*INSTRUCTIONS FOR THE TASK*:
In full and unchanged, output the entries that follow.

>>>

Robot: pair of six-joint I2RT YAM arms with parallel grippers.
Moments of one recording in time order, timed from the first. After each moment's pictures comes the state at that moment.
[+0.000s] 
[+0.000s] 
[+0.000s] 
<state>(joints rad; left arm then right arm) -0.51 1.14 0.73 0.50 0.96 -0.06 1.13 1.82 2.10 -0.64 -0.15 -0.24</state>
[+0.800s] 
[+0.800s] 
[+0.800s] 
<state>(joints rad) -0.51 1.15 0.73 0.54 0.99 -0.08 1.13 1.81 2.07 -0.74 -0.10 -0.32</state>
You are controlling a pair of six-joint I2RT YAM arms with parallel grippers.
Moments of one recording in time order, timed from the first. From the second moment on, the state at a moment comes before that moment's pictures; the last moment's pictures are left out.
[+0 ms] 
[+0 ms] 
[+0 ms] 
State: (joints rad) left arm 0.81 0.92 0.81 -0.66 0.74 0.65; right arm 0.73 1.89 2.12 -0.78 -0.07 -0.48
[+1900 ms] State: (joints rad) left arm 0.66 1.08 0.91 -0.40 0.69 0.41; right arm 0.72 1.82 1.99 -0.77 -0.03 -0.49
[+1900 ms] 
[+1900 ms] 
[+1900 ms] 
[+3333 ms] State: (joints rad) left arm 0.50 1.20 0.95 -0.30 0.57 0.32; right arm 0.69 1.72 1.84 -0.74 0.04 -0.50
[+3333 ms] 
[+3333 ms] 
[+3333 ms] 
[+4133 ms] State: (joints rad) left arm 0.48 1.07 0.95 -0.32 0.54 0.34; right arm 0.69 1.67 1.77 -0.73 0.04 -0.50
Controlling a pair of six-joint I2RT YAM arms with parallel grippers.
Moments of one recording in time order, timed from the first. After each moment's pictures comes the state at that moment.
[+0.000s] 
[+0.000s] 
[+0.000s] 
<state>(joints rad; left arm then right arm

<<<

*EXERCISE RESULT*:
Robot: pair of six-joint I2RT YAM arms with parallel grippers.
Moments of one recording in time order, timed from the first. After each moment's pictures comes the state at that moment.
[+0.000s] 
[+0.000s] 
[+0.000s] 
<state>(joints rad; left arm then right arm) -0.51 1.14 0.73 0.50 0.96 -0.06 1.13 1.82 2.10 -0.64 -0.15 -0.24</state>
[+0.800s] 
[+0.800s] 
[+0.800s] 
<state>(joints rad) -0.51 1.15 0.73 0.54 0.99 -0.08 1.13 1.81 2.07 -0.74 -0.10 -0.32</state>
You are controlling a pair of six-joint I2RT YAM arms with parallel grippers.
Moments of one recording in time order, timed from the first. From the second moment on, the state at a moment comes before that moment's pictures; the last moment's pictures are left out.
[+0 ms] 
[+0 ms] 
[+0 ms] 
State: (joints rad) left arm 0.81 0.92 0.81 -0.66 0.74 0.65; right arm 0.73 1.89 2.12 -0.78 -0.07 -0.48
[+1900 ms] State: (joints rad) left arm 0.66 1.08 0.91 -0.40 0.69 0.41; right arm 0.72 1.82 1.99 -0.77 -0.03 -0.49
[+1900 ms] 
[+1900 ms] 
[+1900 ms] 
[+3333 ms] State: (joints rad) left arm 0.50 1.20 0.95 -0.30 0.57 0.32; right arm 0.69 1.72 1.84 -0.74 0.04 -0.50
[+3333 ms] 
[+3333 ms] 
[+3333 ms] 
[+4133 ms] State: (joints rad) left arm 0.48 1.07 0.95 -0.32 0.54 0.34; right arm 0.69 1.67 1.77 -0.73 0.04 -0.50
Controlling a pair of six-joint I2RT YAM arms with parallel grippers.
Moments of one recording in time order, timed from the first. After each moment's pictures comes the state at that moment.
[+0.000s] 
[+0.000s] 
[+0.000s] 
<state>(joints rad; left arm then right arm

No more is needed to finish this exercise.